Penta set out to be a 'swiss army knife' of everything banking-related for SMEs. As such, this project presented an opportunity to create an in-app invoicing solution that had great growth potential.

My role

I was one of two designers and design sprint facilitator.

I was entrusted with research, prototyping, writing user tests, timeline management, data input, and evangelizing sprints.

Starting point

Our existing banking solution was already integrating with Germany's leading accounting tools, but upon closer inspection, we discovered that those tools provided inadequate solutions for invoicing composition and management. Our initial research came up with the following data:

*(Possible steps counted: Receipt of the invoice, conversion to digital, OCR, filing, payment initiation, matching invoice to payment, manual export for accounting, bookkeeping) **(Possible interfaces counted: Digital or analog inboxes, physical or digital scanning tool, OCR tool, digital or analog filing tool, payment tool, accounting or tax tools)

How this was done

Initial research A survey that targeted 3k users was sent out, yielding 101 responses. My teammates and I asked users about their current habits and interactions with invoicing, both incoming and outgoing. This survey taught me that there was a great deal of potential in dramatically improving their process of incoming invoices. I also learned that the vast majority of users make use of different tools to deal with incoming vs outgoing invoices, which opened up a window of opportunity to push for a partial MVP of only incoming invoices, that could be live and adopted by users much sooner than a holistic solution. My team and I decided this topic was perfect for a design sprint.

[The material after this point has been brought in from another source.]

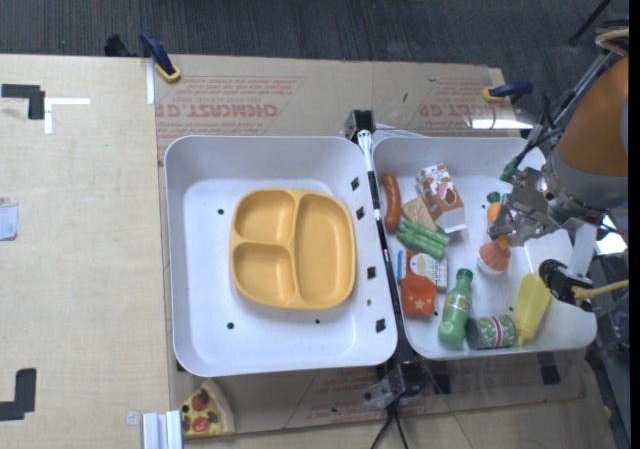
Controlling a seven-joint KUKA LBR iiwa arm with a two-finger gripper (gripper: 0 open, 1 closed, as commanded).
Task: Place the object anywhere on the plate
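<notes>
Two white bins sat side by side. At three o'clock my arm bent down; my gripper hung over toys. I could not tell its state.

We see the gripper low over the right bin, near its far right side, the grey arm with its orange band reaching in from the right. Just under the gripper lies a small red and white piece; whether the gripper touches it we cannot tell. Just right of that stands a yellow bottle. Further left of the gripper are a snack box, a green bottle, a can, a red sausage and a green vegetable. Well away to its left, the yellow plate, split into three compartments, sits in the left bin.
</notes>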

Sprint prep In the team, we had discussions on the benefits of design sprints in the past, but we had yet to attempt a proper design sprint. My PM and I decided we would make Invoices our first problem for a sprint. The two of us conducted research on approaches to 5-day sprints and adapted resources we found to the constraints of our organization and team. We then planned a schedule that made sense and invited the relevant team members.

I adapted our user personas after leading a workshop on the topic during the sprint

I adapted our user personas after leading a workshop on the topic during the sprint

Strategy and mapping My team and I spent a couple of days strategizing online on the target audience, their needs, and our capabilities. Coming into the sprint, each team member had a partial idea of the requirements, constraints, competition, and business goals, but the sprint format refined those, and got everyone on board and thinking about the best possible outcome. When mapping out the process, the team and I learned we did not have all the answers to come up with a foolproof idea, but in the spirit of sprints - we decided to focus on a surface of a finished product and work our way backward from there.